__What is needed__. From the first line below to the last, reproduce the material exactly and leave out the images.

__Source data__.
------------------------------

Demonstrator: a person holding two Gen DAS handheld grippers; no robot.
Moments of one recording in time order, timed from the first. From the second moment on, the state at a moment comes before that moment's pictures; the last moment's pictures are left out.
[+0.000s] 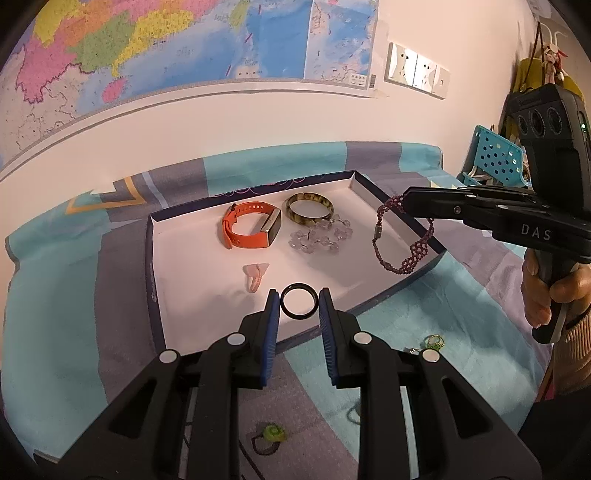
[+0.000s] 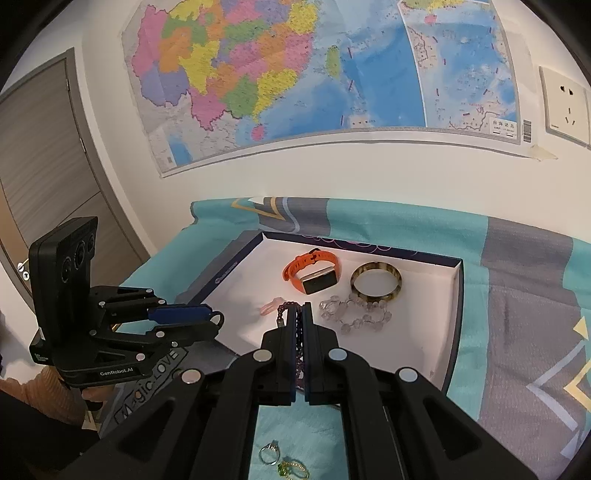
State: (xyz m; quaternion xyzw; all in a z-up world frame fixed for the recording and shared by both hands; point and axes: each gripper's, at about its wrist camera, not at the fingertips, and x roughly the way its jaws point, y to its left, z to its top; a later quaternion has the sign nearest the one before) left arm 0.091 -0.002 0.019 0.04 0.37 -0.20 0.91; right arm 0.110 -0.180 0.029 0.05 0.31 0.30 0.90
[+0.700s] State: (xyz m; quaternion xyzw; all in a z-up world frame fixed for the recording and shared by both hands) left arm 0.114 -0.007 0.007 0.04 0.39 -0.19 0.90; right arm 0.136 -0.174 0.012 0.06 0.34 0.29 0.89
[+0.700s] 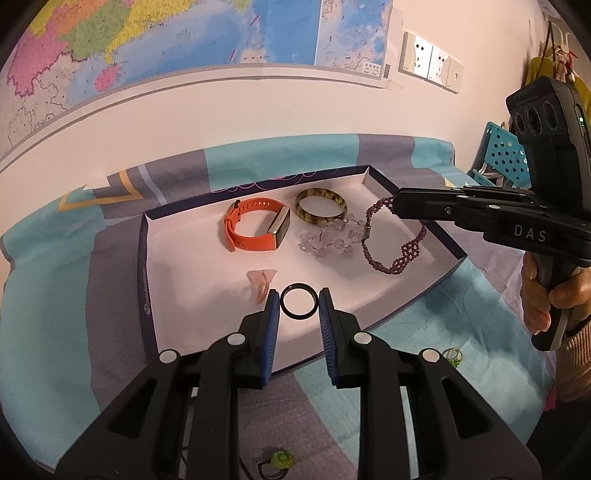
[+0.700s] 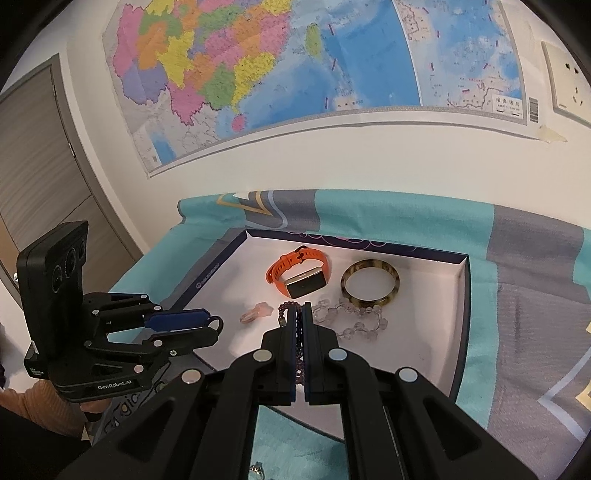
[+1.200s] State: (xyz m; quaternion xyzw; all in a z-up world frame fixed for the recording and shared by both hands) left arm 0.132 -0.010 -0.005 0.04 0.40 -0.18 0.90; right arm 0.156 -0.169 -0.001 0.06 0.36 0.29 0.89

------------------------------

__Output of the exercise__.
Demonstrator: a person holding two Gen DAS handheld grippers; no robot.
Moments of one recording in time order, timed from the first. From the second moment on, the state at a moment comes before that moment's pictures; the last moment's pictures are left out.
[+0.000s] 
[+0.000s] 
State: (xyz m; quaternion xyzw; all in a z-up world frame fixed for the recording and shared by both hands; point and axes: each gripper's, at about its wrist camera, not at the fingertips, and x roughly the way its jaws point, y to its left, z to its top; a later quaternion has the sign nearest the one before) left arm 0.091 -0.002 0.019 0.04 0.37 -0.20 0.91; right arm 0.110 -0.180 0.029 0.05 0.31 0.30 0.90
[+0.700s] State: (xyz m; quaternion xyzw; all in a z-up world frame fixed for the recording and shared by both hands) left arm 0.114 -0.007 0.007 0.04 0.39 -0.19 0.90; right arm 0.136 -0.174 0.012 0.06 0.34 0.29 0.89
[+0.700s] 
[+0.700s] 
[+1.200s] State: (xyz m; quaternion xyzw; all in a z-up world frame fixed for the recording and shared by both hands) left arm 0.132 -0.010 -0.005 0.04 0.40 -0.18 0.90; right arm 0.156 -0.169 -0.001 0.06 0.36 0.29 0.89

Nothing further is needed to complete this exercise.